Di antaranya oknum penegak hukum, penasihat hukum, pengusaha dan politikus. Ini diharapkan diungkap tuntas melalui kerja sama penegak hukum, baik Polri, Kejaksaan dan KPK.

BACA JUGA: 5 Berita Terpopuler: PPPK Waswas, Jenderal Gatot Ungkap Fakta tentang PKI, Rizal Ramli Capres 2024?

"Publik tidak mempersoalkan koordinasi dan supervisi. Tetapi publik mengharapkan para bandit penjahat ini ditindak," kata Ketua Komjak Barita Simajuntak, Rabu (23/9).

Barita mengatakan, dari ekspos yang dilakukan Komjak pertama kali, terkuak Jaksa Pinangki yang tidak berperan sebagai penyidik jaksa dan tidak memiliki kewenangan eksekusi justru menjadi salah satu sosok sentral kasus ini.

BACA JUGA: Beginilah Cara Jaksa Pinangki Berfoya-foya Pakai Duit Suap dari Djoko Tjandra

"Kemudian muncul oknum penasehat hukum Anita Kolopaking serta Andi Irfan Jaya, pengusaha sekaligus mantan politikus NasDem yang tak lain adalah Badan Pemenangan Pemilu (Bappilu) Nasdem Sulawesi Selatan. Ini sudah kelihatan benang merahnya bahwa diduga ada mafia sindikat atau industri hukum yang bermain di sini," ujar Barita.

Untuk itu, penegak hukum harus mendalami seluruh pihak yang terlibat termasuk informasi dugaan adanya politisi yang menjadi bagian dalam kasus ini sebagai penegakan asas equality before the law dan due process of the law.

Komisi Kejaksaan meyakini penyidikan kasus itu belum selesai karena masih dapat didalami dari keterangan Djoko dan Andi Irfan yang juga dijerat pasal pemufakatan jahat.

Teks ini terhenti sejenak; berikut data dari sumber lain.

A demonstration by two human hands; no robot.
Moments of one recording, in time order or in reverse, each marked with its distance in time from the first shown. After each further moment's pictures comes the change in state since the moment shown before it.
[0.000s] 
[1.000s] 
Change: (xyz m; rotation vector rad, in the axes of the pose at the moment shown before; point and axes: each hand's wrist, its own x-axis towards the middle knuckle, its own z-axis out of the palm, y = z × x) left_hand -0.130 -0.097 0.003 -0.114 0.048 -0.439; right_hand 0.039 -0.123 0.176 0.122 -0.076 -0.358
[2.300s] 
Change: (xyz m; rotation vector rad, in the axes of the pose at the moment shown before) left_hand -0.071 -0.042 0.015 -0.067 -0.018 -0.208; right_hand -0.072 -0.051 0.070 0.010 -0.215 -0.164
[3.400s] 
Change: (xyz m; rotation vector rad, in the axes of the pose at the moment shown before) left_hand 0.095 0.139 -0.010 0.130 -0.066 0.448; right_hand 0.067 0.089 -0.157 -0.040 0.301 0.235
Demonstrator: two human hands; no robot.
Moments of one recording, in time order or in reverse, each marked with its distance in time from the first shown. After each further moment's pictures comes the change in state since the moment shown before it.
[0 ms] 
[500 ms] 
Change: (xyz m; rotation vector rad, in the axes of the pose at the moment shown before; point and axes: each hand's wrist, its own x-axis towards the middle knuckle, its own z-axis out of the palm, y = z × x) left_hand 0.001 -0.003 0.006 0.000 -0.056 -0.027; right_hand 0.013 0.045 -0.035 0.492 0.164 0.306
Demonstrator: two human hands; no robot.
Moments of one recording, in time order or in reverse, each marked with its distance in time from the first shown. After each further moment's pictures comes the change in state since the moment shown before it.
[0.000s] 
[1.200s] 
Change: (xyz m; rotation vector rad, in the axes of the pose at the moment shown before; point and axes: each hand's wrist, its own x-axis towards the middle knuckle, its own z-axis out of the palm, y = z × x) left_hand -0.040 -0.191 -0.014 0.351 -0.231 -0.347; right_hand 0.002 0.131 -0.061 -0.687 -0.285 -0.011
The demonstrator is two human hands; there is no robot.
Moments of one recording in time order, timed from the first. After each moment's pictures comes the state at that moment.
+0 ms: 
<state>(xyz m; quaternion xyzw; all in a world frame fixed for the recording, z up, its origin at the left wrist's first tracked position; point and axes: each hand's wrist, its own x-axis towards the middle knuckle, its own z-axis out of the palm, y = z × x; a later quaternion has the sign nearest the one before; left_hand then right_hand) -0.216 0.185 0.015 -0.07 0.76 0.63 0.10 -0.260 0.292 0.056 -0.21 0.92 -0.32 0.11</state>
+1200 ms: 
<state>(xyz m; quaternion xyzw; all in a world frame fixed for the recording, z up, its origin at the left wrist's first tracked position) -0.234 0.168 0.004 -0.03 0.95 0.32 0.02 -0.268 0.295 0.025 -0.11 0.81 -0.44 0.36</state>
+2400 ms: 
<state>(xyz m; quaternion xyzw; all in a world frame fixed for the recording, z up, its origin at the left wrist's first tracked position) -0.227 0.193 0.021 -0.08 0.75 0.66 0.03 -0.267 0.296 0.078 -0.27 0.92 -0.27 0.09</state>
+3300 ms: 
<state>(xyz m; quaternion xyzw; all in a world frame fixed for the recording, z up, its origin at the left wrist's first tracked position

Di kesempatan lain, peneliti ICW Kurnia Ramadhana meragukan kelengkapan berkas Kejaksaan Agung ketika melimpahkan perkara yang melibatkan jaksa Pinangki Sirna Malasari ke Pengadilan Tindak Pidana Korupsi. Setidaknya, kata dia, hal yang terlihat hilang dalam penanganan perkara tersebut.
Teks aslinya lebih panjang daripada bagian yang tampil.